United Overseas Bank is to apply machine learning technology from local RegTech startup and accelerator graduate Tookitaki across its entire anti-money laundering framework following a successful six-month pilot trial.
While industry norms generally require banks to use multiple systems to analyse subsets of the same data across different elements of their AML screening activities, Tookitaki's Anti-Money Laundering Suite (AMLS), can be applied as a single rounded solution.

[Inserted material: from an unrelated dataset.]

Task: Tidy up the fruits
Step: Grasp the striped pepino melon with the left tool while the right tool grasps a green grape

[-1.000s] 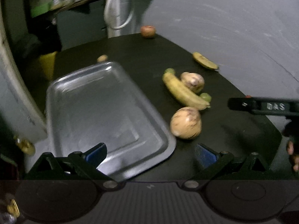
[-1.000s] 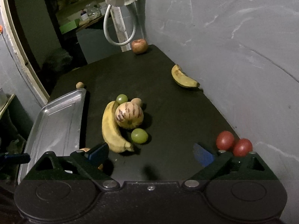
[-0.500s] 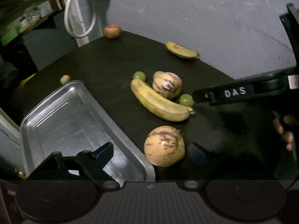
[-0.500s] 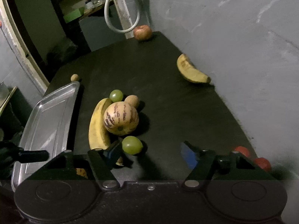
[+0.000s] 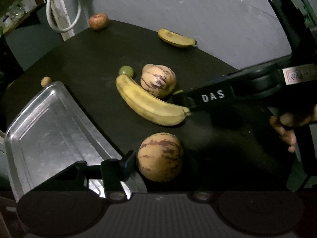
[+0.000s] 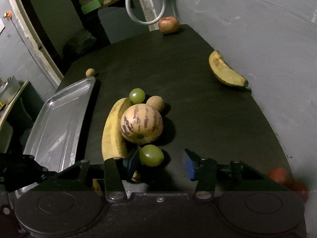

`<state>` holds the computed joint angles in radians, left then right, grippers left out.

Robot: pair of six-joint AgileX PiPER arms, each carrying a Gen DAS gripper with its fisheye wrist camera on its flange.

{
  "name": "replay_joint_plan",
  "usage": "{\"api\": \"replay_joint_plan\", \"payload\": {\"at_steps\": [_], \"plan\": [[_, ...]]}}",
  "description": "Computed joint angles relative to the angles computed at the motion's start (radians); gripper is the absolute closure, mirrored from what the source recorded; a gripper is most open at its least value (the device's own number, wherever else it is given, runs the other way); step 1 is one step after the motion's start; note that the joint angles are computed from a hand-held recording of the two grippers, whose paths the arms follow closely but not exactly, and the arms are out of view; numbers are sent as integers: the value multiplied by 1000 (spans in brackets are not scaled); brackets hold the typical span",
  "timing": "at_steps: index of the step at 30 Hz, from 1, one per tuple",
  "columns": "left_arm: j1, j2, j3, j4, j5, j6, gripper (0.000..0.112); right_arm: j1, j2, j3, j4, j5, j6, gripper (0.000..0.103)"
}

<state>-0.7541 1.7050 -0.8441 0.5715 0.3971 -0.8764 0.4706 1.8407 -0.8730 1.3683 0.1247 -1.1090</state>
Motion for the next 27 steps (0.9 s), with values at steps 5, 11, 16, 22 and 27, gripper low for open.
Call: {"api": "replay_joint_plan", "payload": {"at_steps": [5, 11, 16, 22, 27], "plan": [[8, 14, -12, -36, 6, 28, 55, -8, 6, -9, -8, 26, -6, 61], [14, 17, -14, -39, -2, 16, 56, -31, 16, -16, 55, 86, -70, 74], [16, 19, -13, -27, -13, -9, 56, -39, 15, -11, 93, 104, -106, 76], [12, 12, 0, 10, -27, -89, 57, -49, -1, 10, 117, 105, -130, 76], [15, 5, 16, 41, -44, -161, 57, -55, -22, 34, 164, 102, -174, 76]]}}
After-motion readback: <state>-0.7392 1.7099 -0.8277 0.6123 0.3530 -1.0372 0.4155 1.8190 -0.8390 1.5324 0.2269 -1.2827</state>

For the pilot, UOB applied the system to name screening and transaction monitoring, experiencing a 60% and 50% reduction in false positives for individual names and corporate names respectively. Transaction monitoring saw a five per cent increase in true positives and 40% drop in false positives.
When it spots a pattern of suspicious activity, the AMLS also creates a smart rule and adds it to the AML typology library, thus enabling the machine learning models to detect similar patterns for future alerts.
Victor Ngo, head of group compliance, UOB, says, “The area of AML requires constant vigilance and continual enhancement to ensure that we stay on top of preventive, detective and enforcement measures. The six-month pilot has shown how AMLS can enhance our processes and over the next six months, we will continue to optimise AMLS’ machine learning algorithms by adding new transactional data into the database. We will then implement the solution across the entire AML framework over time.”